## Task statement
Wherever a picture sits, omit it. Output the rest of the listing exactly.

::::::::

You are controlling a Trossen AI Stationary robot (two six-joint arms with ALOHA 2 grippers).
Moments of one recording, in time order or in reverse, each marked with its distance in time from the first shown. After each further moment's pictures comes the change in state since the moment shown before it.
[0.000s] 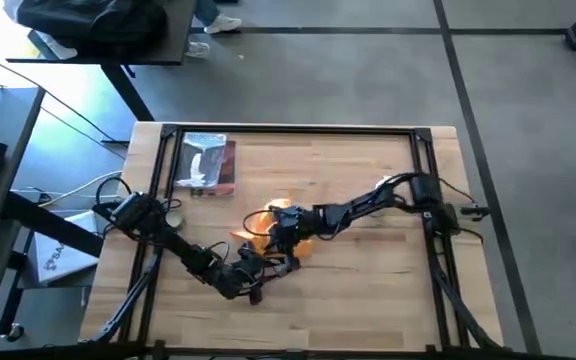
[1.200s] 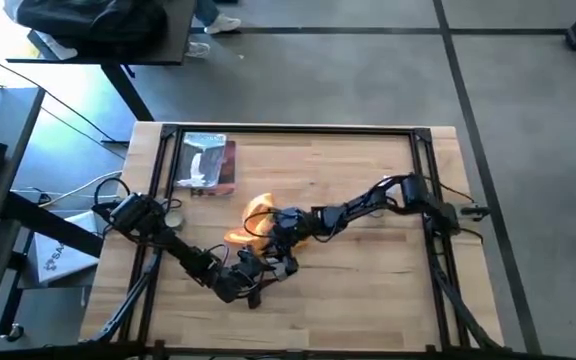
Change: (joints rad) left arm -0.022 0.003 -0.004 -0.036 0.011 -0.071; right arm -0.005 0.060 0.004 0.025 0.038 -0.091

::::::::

## Finished exercise
You are controlling a Trossen AI Stationary robot (two six-joint arms with ALOHA 2 grippers).
Moments of one recording, in time order or in reverse, each marked with its distance in time from the first shown. After each further moment's pictures comes the change in state since the moment shown before it.
[0.000s] 
[1.200s] 
Change: (joints rad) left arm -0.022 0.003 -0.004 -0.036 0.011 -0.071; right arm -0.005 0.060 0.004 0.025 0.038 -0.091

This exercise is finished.